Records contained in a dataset
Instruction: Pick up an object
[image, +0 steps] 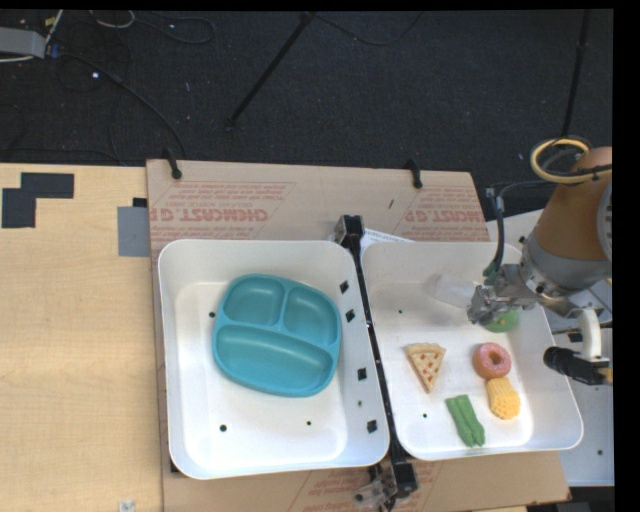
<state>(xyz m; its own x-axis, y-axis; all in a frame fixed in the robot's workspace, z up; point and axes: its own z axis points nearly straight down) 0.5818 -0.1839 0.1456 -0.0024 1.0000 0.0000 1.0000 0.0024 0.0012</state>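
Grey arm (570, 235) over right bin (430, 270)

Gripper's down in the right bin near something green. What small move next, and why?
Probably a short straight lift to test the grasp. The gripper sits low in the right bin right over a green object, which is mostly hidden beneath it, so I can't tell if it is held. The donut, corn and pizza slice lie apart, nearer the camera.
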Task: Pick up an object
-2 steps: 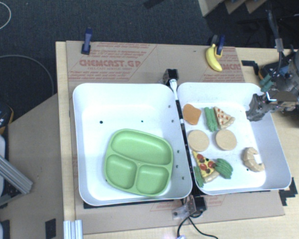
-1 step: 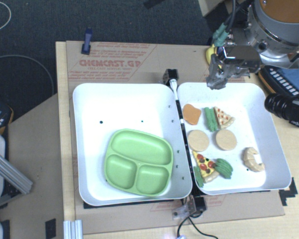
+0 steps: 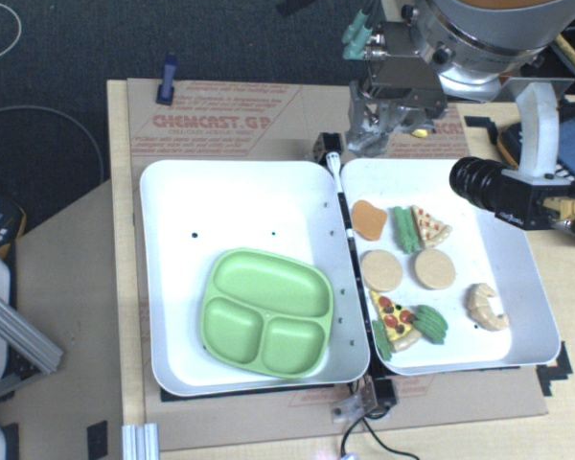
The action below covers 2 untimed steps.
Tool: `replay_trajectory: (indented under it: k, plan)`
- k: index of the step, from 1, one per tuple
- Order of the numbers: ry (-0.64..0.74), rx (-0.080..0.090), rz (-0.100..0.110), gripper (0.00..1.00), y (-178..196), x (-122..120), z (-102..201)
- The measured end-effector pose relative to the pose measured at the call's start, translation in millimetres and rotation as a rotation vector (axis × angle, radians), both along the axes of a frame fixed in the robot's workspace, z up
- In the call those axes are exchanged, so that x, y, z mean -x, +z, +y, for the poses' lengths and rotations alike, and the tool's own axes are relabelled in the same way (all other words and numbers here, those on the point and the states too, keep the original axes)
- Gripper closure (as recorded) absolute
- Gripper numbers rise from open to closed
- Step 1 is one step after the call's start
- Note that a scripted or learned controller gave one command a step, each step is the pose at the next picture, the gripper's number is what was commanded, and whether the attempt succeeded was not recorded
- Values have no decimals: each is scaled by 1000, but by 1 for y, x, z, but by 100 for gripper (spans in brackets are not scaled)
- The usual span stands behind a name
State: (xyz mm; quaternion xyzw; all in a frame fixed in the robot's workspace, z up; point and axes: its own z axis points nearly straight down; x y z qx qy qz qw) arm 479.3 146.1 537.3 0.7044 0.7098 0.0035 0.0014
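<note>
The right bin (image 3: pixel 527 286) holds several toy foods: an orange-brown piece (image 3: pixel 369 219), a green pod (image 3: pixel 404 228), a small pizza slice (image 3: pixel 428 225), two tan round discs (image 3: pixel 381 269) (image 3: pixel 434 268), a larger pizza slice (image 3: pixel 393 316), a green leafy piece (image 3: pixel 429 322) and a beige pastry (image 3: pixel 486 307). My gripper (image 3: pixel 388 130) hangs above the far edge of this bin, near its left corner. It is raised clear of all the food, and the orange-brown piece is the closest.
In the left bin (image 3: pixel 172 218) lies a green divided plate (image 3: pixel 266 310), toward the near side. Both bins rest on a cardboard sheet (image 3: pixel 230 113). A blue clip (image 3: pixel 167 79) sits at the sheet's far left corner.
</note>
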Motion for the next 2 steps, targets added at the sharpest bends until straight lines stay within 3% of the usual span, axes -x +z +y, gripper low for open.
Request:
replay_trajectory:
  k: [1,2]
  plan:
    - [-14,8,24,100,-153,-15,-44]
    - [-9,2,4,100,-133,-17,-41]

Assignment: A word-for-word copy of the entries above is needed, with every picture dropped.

Expected answer:
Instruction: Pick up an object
[image, +0 steps] 
<state>(xyz m; its own x-axis, y-axis; all in a frame fixed in the robot's workspace, z up; point and axes: its own z axis points nearly straight down) 0.5818 -0.1839 0.1456 -0.0024 1.0000 0.0000 1.0000 0.0024 0.0012</state>
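Grey arm (570, 235) over right bin (430, 270)

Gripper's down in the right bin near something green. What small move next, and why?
Probably a short straight lift to test the grasp. The gripper sits low in the right bin right over a green object, which is mostly hidden beneath it, so I can't tell if it is held. The donut, corn and pizza slice lie apart, nearer the camera.
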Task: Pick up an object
-2 steps: 
-1 step: 
+0 steps: 
The action below covers 2 untimed steps.
Tool: `replay_trajectory: (indented under it: k, plan)`
- k: index of the step, from 1, one per tuple
- Order of the numbers: ry (-0.64..0.74), rx (-0.080..0.090), rz (-0.100..0.110), gripper (0.00..1.00), y (-178..196), x (-122..120), z (-102..201)
- The measured end-effector pose relative to the pose measured at the call's start, translation in millimetres and rotation as a rotation vector (axis × angle, radians), both along the axes of a frame fixed in the robot's workspace, z up
- In the call those axes are exchanged, so that x, y, z mean -x, +z, +y, for the poses' lengths and rotations alike, and the tool's own axes are relabelled in the same way (all other words and numbers here, those on the point and the states too, keep the original axes)
- Gripper closure (as recorded) absolute
- Gripper numbers rise from open to closed
- Step 1 is one step after the call's start
- Note that a scripted or learned controller gave one command a step, each step is the pose at the next picture, the gripper's number is what was commanded, and whether the attempt succeeded was not recorded
- Values have no decimals: each is scaled by 1000, but by 1 for y, x, z, but by 100 for gripper (spans in brackets are not scaled)
- The usual span stands behind a name
State: (xyz mm; quaternion xyzw; all in a frame fixed in the robot's workspace, z up; point and axes: its own z axis points nearly straight down; x y z qx qy qz qw) arm 479.3 146.1 537.3 0.7044 0.7098 0.0035 0.0014
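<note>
The right bin (image 3: pixel 527 286) holds several toy foods: an orange-brown piece (image 3: pixel 369 219), a green pod (image 3: pixel 404 228), a small pizza slice (image 3: pixel 428 225), two tan round discs (image 3: pixel 381 269) (image 3: pixel 434 268), a larger pizza slice (image 3: pixel 393 316), a green leafy piece (image 3: pixel 429 322) and a beige pastry (image 3: pixel 486 307). My gripper (image 3: pixel 388 130) hangs above the far edge of this bin, near its left corner. It is raised clear of all the food, and the orange-brown piece is the closest.
In the left bin (image 3: pixel 172 218) lies a green divided plate (image 3: pixel 266 310), toward the near side. Both bins rest on a cardboard sheet (image 3: pixel 230 113). A blue clip (image 3: pixel 167 79) sits at the sheet's far left corner.
</note>
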Motion for the next 2 steps, targets added at the sharpest bends until straight lines stay within 3% of the usual span, axes -x +z +y, gripper low for open.
Request:
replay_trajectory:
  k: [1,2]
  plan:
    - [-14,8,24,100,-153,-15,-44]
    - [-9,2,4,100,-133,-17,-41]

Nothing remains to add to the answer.